14. The Managing Partner of the assessee relied on the decision of this Tribunal in the case of DCIT vs. P. Venkataramana Gooty, IT(SS)A No. 8/Hyd/2010 dated 11.2.2011 and on the decision of Special Bench of the Tribunal in the case of Kuber Tobacco Products Pvt. Ltd. vs. DCIT, 117 ITD 273 (SB) (ND). The Managing Partner of the assessee also relied on the decision of Bombay High Court in the case of CIT vs. Mr. Salman Khan in ITA (L) No. 2362 of 2009.
15. The learned DR relied on the orders of the Assessing Officer and the CIT(A).
16. We have heard both the parties. We find that the notice u/s. 144 r.w.s. 158BC of the Act was issued in this case on 29.4.2008 and notice u/s. 143(2) was issued on 2.2.2005. Since the provisions of section 292BB curtails the right of the assessee it was held by the Special Bench of the Tribunal in Kuber Tobacco Products Pvt. Ltd. vs. DCIT, 117 ITD 273 that section 292BB would operate prospectively. Therefore, section 292BB will not apply to the notice issued on 29.4.2003 u/s. 144 r.w.s. 158BC of the Act. Further, in the case of CIT vs. Mr. Salman Khan in ITA(L) No. 2362 of 2009, the Bombay High Court held as under:
"Following substantial questions of law are sought to be raised in the appeal:
1. Whether on the facts and in the circumstances of the case and in law, the Tribunal was right in cancelling the assessment order by holding that the assessmentframed u/s. 143(3)/147 cannot be held to be a valid assessment as the AO has not assumed jurisdiction by issue of notice u/s. 143(2) for completion of the assessment?
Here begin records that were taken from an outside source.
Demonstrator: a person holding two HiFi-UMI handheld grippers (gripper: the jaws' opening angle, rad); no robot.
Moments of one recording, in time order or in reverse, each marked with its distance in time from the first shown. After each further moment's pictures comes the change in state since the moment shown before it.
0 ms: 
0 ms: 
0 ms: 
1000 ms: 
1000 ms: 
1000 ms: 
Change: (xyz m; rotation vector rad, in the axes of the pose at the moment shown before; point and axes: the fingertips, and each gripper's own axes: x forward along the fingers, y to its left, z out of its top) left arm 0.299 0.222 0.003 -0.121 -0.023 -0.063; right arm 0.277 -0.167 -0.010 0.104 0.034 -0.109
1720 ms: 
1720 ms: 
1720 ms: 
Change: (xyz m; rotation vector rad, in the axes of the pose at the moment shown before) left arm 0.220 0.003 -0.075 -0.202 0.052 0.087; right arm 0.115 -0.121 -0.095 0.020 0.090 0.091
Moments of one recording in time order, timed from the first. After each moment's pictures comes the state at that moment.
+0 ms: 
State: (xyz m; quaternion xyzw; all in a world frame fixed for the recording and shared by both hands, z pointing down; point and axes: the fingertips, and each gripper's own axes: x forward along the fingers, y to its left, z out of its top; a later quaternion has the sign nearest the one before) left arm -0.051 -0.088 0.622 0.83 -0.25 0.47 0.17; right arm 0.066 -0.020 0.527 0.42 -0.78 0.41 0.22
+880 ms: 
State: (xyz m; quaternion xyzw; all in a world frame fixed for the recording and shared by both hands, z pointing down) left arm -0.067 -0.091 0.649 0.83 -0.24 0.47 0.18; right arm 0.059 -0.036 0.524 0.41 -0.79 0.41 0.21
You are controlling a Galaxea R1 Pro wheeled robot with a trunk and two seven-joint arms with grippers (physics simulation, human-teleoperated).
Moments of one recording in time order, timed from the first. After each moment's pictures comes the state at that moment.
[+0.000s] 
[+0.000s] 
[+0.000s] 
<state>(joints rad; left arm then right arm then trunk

2. Whether on the facts and in the circumstances of the case and in law, the Tribunal was right in holding that sections 292BB and 292B were amended w.e.f. 01/04/2008 and are not applicable retrospectively and mandatory notice u/s .143(2) has to be issued in this case, within the time limit prescribed under the Act?
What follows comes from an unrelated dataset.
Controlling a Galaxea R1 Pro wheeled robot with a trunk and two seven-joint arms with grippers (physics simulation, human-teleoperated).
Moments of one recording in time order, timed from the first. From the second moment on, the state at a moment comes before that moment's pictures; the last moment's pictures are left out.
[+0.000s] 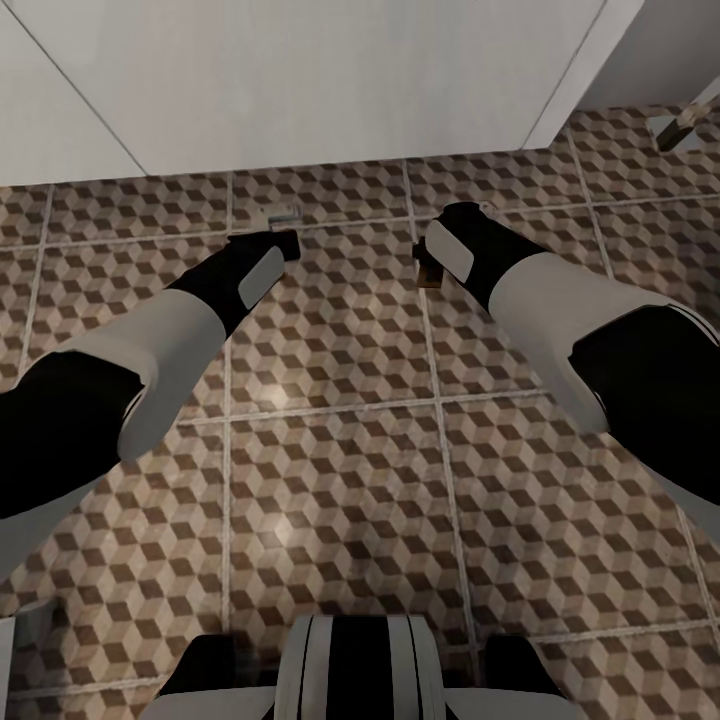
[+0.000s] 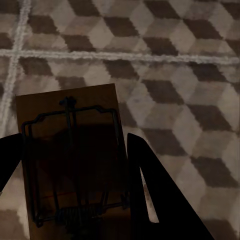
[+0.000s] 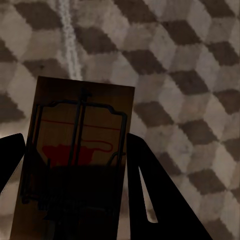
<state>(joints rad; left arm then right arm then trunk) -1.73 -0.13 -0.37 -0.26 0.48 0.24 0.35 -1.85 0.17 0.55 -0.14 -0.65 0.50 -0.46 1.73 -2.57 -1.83</state>
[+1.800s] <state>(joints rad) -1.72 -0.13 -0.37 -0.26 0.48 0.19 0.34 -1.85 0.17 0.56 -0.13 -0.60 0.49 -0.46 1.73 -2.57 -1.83</state>
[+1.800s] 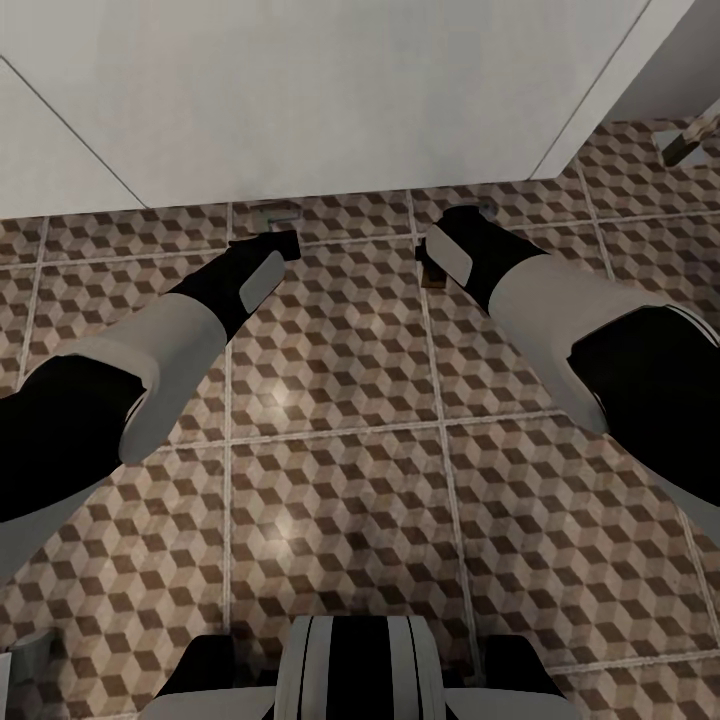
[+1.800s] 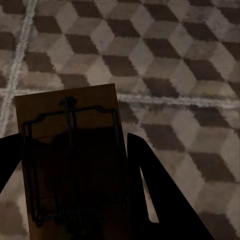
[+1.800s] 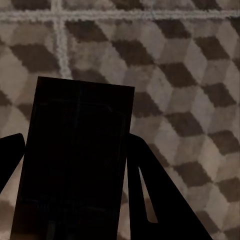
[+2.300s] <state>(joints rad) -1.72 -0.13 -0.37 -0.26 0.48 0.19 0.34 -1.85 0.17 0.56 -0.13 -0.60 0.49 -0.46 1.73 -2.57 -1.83</state>
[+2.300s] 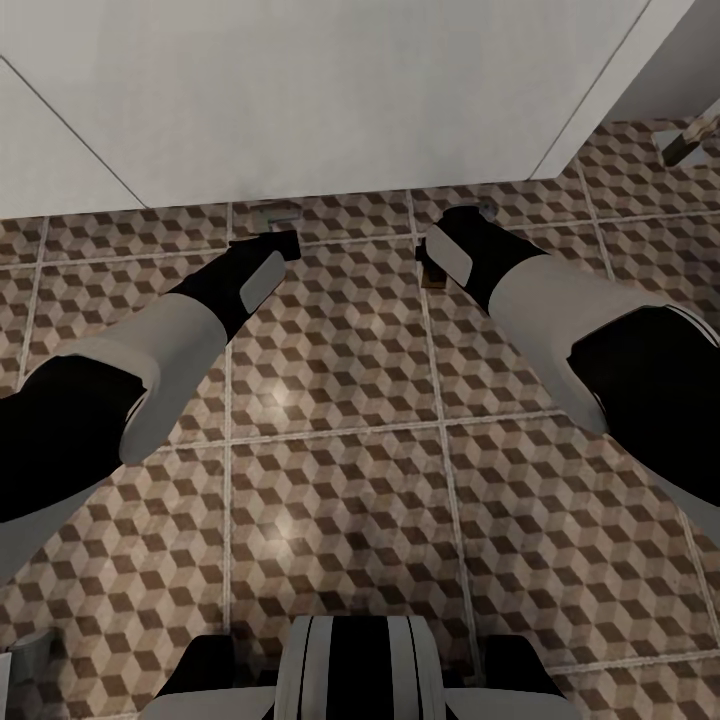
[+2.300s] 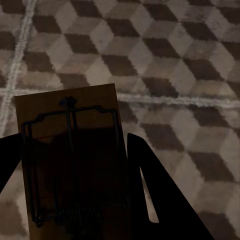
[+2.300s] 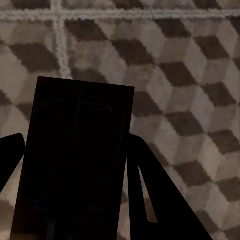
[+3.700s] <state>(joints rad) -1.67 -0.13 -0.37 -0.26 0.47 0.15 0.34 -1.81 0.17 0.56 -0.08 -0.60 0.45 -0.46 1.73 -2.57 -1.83</state>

3. Whether on the facts and in the circumstances of the case and in law, the Tribunal was justified in holding that the provisions of Section 292B were not applicable to the facts of this case through the section was introduced w.e.f. 01/10/1975?
4. Whether on the facts and the circumstances of the case and in law, Tribunal Was right in holding that the assessment order passed u/s. 143(3)/147, without issuing a notice u/s. 143(2), though sufficient opportunity was given to the assessee to present his case and has complied with all the requirements of the questionnaire issued by the A.O.?
The learned Counsel for the respondent brought to our notice a judgment of this Court in the case of Commissioner of Wealth Tax Vs. HUF of H.H. Late J.M. Scindia (2008) 300 ITR 193 (Bom). Following the said judgment, the appeal being ITXA (L) No. 3475 of 2008 was disposed of wherein the same question of law was involved, which is question No. 1 herein this appeal.
3. So far as first question involved in the present appeal is concerned, the same is squarely covered by aforesaid judgment of this Court.
4. So far as second question is concerned, it relates to the operation of 292BB & 292B which was amended w.e.f. I" April, 2008 and was came into operation prospectively for the A.Y. 1999-2000. In this view of the matter, second question can hardly survive and so far as question Nos. 3 and 4 are concerned, they are noting but different shade of question No.2."
17. Respectfully following the ratio laid down by the Hon’ble Bombay High Court, we hold that the order of the CIT(A) is not sustainable as the provisions of s. 292BB cannot be invoked for the relevant period. As the notice u/s. 143(2) was served beyond the time limit prescribed by the Act, the subsequent scrutiny proceedings are null and void.
18. In the result, appeal of the assessee is allowed.
The order pronounced in the open court on 7th November, 2014.